The task: Repeat the listing exactly, minus the pictures.
□ □ □
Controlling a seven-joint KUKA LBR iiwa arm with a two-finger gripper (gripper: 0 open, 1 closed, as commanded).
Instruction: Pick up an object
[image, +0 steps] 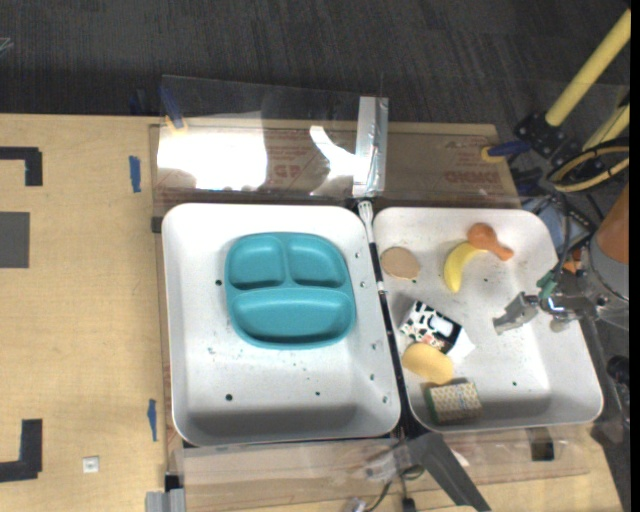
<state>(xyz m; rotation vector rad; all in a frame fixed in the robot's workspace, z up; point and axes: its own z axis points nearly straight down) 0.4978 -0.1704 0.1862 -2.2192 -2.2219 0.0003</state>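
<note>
The arm is reaching in from the right and its gripper (512, 316) is hovering low over the right bin (575, 390), above a bare patch of white floor near the bin's right side. Whether anything is held cannot be told from this view; nothing is showing beneath the gripper.

The candidates for picking are all sitting in that same bin, clustered toward its left and top. A yellow banana (457, 265) is lying near the back wall with an orange piece (487, 239) touching its upper end, and a brown rounded object (400, 263) is resting just left of them. Lower down, a black-and-white patterned item (432, 327) is lying flat, with a yellow lemon-like object (428, 362) overlapping its lower edge and a speckled sponge-like block (455, 399) just below that, near the front wall.

The left bin (200, 400) is carrying a teal divided plate (290, 288) — likely too broad and flat for a two-finger grasp, which may be why the arm is working the other side.

The gripper is sitting apart from every object — the patterned item is the nearest — so judging by this placement, the pick is not yet made and the arm would need to shift left to reach anything.
</note>
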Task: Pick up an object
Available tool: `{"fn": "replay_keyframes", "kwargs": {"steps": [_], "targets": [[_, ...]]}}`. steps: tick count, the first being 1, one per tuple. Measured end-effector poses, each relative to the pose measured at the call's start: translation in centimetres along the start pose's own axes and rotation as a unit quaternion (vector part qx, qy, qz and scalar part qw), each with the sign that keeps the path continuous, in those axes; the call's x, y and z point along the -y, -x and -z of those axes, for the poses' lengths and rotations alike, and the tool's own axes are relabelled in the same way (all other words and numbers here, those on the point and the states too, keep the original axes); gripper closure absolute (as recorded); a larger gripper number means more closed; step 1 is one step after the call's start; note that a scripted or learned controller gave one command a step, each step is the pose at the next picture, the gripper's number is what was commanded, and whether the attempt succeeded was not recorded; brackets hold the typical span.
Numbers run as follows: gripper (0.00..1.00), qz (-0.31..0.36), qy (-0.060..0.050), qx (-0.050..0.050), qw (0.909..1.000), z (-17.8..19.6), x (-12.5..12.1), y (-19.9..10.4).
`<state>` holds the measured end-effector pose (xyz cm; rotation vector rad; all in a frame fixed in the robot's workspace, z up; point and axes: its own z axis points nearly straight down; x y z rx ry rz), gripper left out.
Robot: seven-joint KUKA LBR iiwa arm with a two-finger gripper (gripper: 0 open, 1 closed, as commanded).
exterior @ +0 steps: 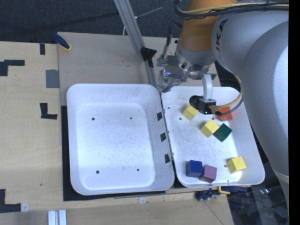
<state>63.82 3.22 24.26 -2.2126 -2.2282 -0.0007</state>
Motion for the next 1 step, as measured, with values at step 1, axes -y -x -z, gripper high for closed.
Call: {"fn": "replay_keyframes", "kwargs": {"steps": [1], "targets": [[1.0, 0.001, 0.0, 0.0, 1.0, 0.04, 0.7, -6.19]]}}
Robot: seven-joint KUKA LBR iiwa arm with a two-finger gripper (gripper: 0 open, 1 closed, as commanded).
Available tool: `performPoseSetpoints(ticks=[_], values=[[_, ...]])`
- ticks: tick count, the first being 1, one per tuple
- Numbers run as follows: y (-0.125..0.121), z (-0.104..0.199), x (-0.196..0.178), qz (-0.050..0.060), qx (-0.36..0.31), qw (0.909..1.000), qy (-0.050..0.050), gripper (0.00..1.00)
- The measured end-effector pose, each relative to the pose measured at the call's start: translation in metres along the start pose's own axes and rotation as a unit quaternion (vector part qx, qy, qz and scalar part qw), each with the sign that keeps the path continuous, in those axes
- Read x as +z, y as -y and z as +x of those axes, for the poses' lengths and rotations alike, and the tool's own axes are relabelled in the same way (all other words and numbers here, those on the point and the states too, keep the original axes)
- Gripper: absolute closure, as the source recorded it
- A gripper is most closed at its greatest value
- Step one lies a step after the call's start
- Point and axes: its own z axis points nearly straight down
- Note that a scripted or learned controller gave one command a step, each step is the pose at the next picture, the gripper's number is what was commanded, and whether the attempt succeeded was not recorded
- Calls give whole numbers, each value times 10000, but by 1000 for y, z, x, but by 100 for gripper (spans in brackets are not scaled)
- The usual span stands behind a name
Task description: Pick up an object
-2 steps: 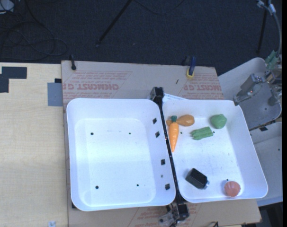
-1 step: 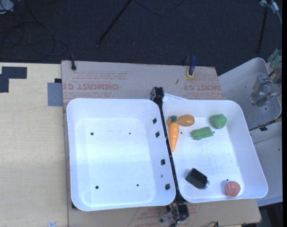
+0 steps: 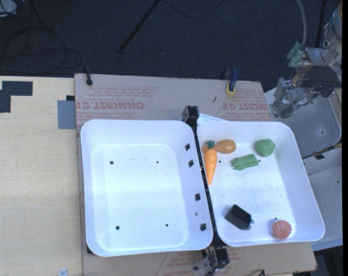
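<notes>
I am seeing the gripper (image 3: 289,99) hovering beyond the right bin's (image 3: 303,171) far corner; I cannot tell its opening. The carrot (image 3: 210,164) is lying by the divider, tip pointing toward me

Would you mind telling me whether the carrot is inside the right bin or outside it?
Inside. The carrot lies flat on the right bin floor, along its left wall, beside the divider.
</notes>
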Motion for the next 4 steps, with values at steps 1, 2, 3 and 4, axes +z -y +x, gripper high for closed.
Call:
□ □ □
Solution:
Controlling a seven-joint KUKA LBR iiwa arm with a two-finger gripper (gripper: 0 open, 1 closed, as commanded).
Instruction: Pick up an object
[image, +0 steps] 
<state>(xyz m; rotation vector rad; all in a frame fixed in the robot's workspace, z up; point and axes: its own z axis points nearly straight down) 0.4978 -0.1704 0.1862 -2.2192 -2.2219 0.0003</state>
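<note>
The arm is reaching in from the right and its gripper (512, 316) is hovering low over the right bin (575, 390), above a bare patch of white floor near the bin's right side. Whether anything is held cannot be told from this view; nothing is showing beneath the gripper.

The candidates for picking are all sitting in that same bin, clustered toward its left and top. A yellow banana (457, 265) is lying near the back wall with an orange piece (487, 239) touching its upper end, and a brown rounded object (400, 263) is resting just left of them. Lower down, a black-and-white patterned item (432, 327) is lying flat, with a yellow lemon-like object (428, 362) overlapping its lower edge and a speckled sponge-like block (455, 399) just below that, near the front wall.

The left bin (200, 400) is carrying a teal divided plate (290, 288) — likely too broad and flat for a two-finger grasp, which may be why the arm is working the other side.

The gripper is sitting apart from every object — the patterned item is the nearest — so judging by this placement, the pick is not yet made and the arm would need to shift left to reach anything.
</note>
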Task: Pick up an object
Available tool: `{"fn": "replay_keyframes", "kwargs": {"steps": [_], "targets": [[_, ...]]}}`. steps: tick count, the first being 1, one per tuple. Measured end-effector poses, each relative to the pose measured at the call's start: translation in centimetres along the start pose's own axes and rotation as a unit quaternion (vector part qx, qy, qz and scalar part qw), each with the sign that keeps the path continuous, in those axes; the call's x, y and z point along the -y, -x and -z of those axes, for the poses' lengths and rotations alike, and the tool's own axes are relabelled in the same way (all other words and numbers here, those on the point and the states too, keep the original axes); gripper closure absolute (as recorded); a larger gripper number means more closed; step 1 is one step after the call's start; note that a scripted or learned controller gave one command a step, each step is the pose at the next picture, the gripper's number is what was commanded, and whether the attempt succeeded was not recorded; brackets hold the typical span.
Numbers run as follows: gripper (0.00..1.00), qz (-0.31..0.36), qy (-0.060..0.050), qx (-0.050..0.050), qw (0.909..1.000), z (-17.8..19.6), x (-12.5..12.1), y (-19.9..10.4).
`<state>` holds the measured end-effector pose (xyz cm; rotation vector rad; all in a frame fixed in the robot's workspace, z up; point and axes: its own z axis points nearly straight down; x y z rx ry rz), gripper left out.
Robot: seven-joint KUKA LBR iiwa arm with a two-finger gripper (gripper: 0 open, 1 closed, as commanded).
exterior @ +0 steps: 
<state>63.82 3.22 24.26 -2.2126 -2.2282 -0.0007</state>
Motion for the next 1 step, as measured, with values at step 1, axes -y -x -z, gripper high for closed.
Call: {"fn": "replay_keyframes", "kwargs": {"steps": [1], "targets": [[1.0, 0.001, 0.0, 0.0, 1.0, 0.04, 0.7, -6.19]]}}
Robot: seven-joint KUKA LBR iiwa arm with a two-finger gripper (gripper: 0 open, 1 closed, as commanded).
Available tool: `performPoseSetpoints(ticks=[_], values=[[_, ...]])`
- ticks: tick count, the first being 1, one per tuple
- Numbers run as follows: y (-0.125..0.121), z (-0.104..0.199), x (-0.196..0.178), qz (-0.050..0.060), qx (-0.36..0.31), qw (0.909..1.000), qy (-0.050..0.050), gripper (0.00..1.00)
- The measured end-effector pose, each relative to the pose measured at the call's start: translation in metres along the start pose's own axes and rotation as a unit quaternion (vector part qx, qy, qz and scalar part qw), each with the sign that keeps the path continuous, in those axes
- Read x as +z, y as -y and z as +x of those axes, for the poses' lengths and rotations alike, and the tool's own axes are relabelled in the same way (all other words and numbers here, those on the point and the states too, keep the original axes)
- Gripper: absolute closure, as the source recorded it
- A gripper is most closed at its greatest value
- Step one lies a step after the call's start
- Point and axes: its own z axis points nearly straight down
- Note that a scripted or learned controller gave one command a step, each step is the pose at the next picture, the gripper's number is what was commanded, and whether the attempt succeeded was not recorded
- Calls give whole numbers, each value times 10000, but by 1000 for y, z, x, but by 100 for gripper (spans in brackets are not scaled)
- The usual span stands behind a name
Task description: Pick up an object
-2 steps: 
-1 step: 
+0 steps: 
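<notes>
I am seeing the gripper (image 3: 289,99) hovering beyond the right bin's (image 3: 303,171) far corner; I cannot tell its opening. The carrot (image 3: 210,164) is lying by the divider, tip pointing toward me

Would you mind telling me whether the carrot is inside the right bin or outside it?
Inside. The carrot lies flat on the right bin floor, along its left wall, beside the divider.
</notes>
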Motion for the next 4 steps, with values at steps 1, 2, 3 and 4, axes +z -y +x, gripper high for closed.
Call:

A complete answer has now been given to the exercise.